One of the driving forces of this renewed interest is the huge amount of information produced by people, things, space and their interactions — what some have called “Big Data“. The large data sets created by people’s activity on digital devices has indeed led to a surge of “traces” from smartphone apps, computer programs and environmental sensors. Such information is currently expected to transform how we study human behavior and culture, with, as usual, utopian hopes, dystopian fears and *critical sighs* from pundits.
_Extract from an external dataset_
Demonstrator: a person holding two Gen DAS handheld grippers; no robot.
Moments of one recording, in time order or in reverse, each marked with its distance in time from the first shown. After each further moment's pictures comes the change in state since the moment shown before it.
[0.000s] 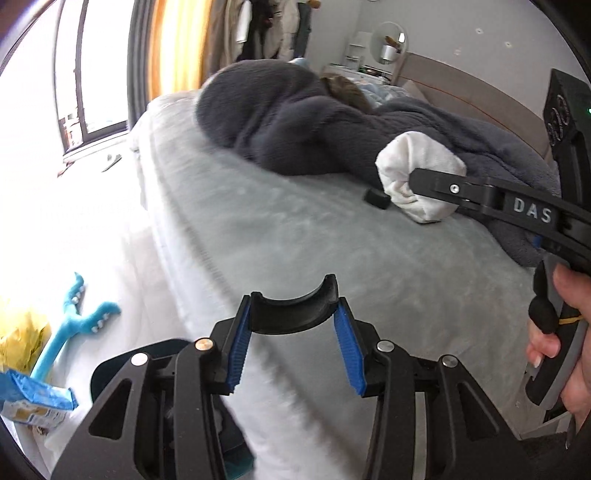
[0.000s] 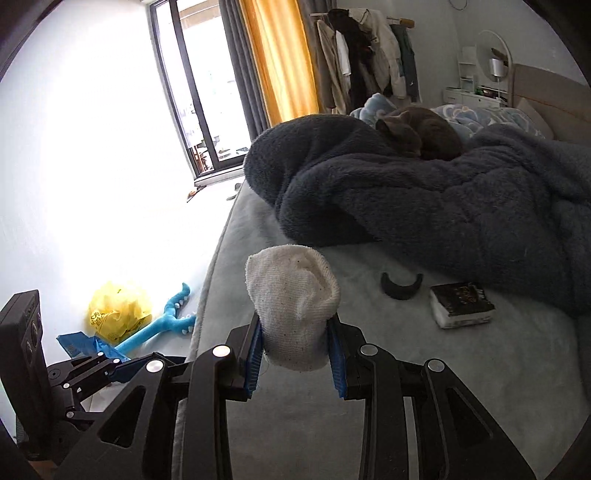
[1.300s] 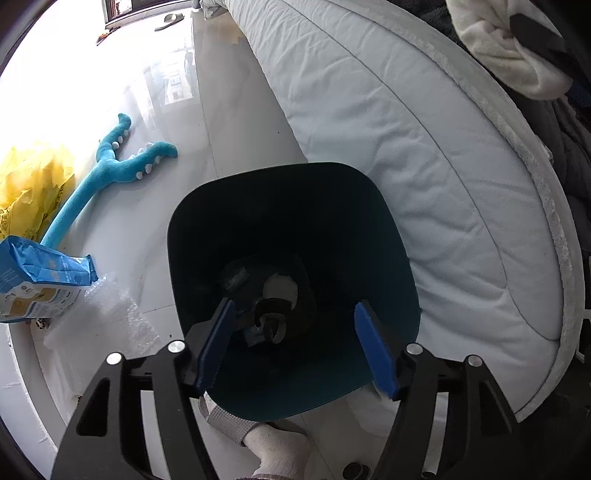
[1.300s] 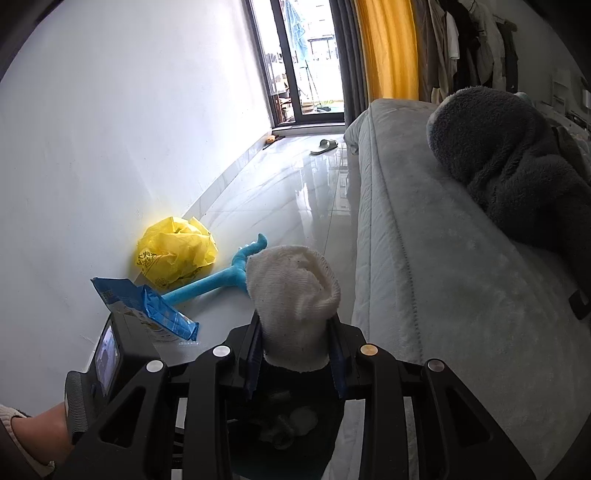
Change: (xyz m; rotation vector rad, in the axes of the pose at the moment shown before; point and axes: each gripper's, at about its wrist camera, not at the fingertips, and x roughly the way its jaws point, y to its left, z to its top) left arm 0.019 0.185 -0.118 -0.251 0.437 0.054; right arm 0.103 0.194 -0.028 -0.206 0.160 0.200
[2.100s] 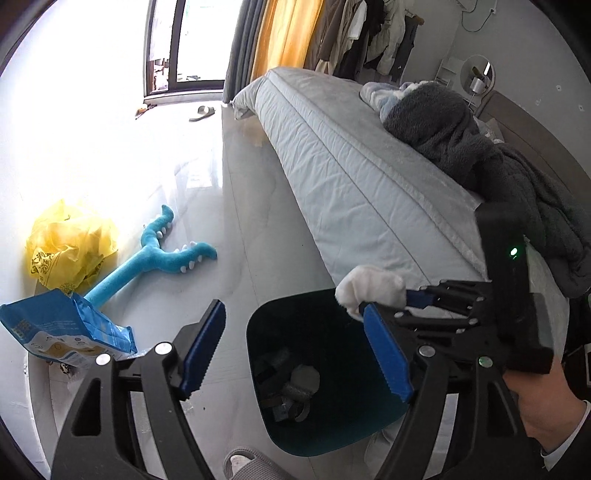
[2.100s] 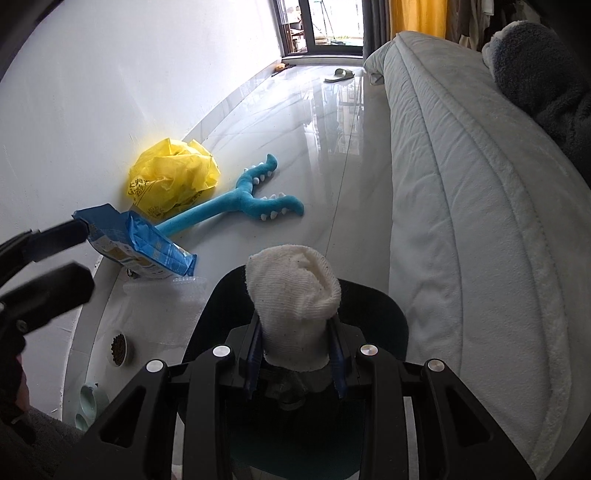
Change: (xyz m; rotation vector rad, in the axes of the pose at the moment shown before) left arm -0.107 0.030 0.012 -0.025 -0.430 0.039; right arm 0.094 0.042 -0.049 -0.048 0.283 0.008
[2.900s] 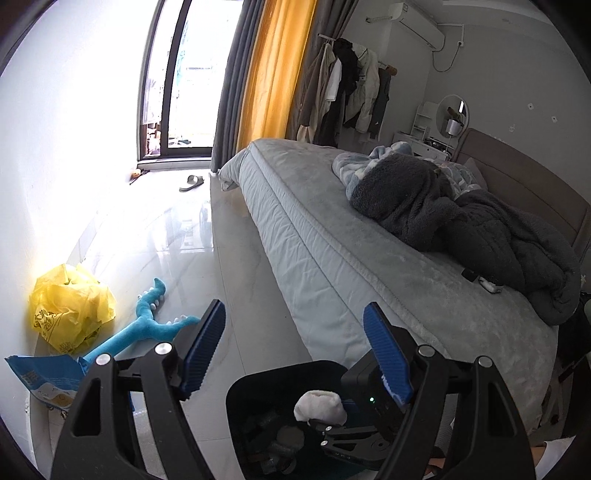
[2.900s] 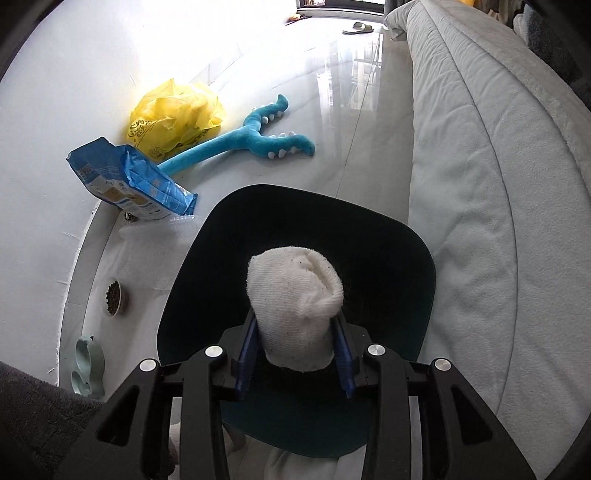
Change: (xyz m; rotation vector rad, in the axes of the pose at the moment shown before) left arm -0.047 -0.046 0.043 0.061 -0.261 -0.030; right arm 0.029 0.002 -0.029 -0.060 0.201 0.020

Although most of the work of Big Data has focused on quantitative analysis, it is interesting to observe how ethnographers relate to it. Some offer a critical perspective, but others see it as an opportunity to create innovative methodologies to benefit from this situation. See for instance the notion of “Ethnomining” described by Aipperspach et al. (2006) in their insightful paper Ethno-Mining: Integrating Numbers and Words from the Ground Up:
Ethno-mining, as the name suggests, combines techniques from ethnography and data mining. Specifically, the integration of ethnographic and data mining techniques in ethno-mining includes a blending of their perspectives (on what interpretations are valid and interesting and how they should be characterized) and their processes (what selections and transformations are applied to the data to find and validate the interpretations).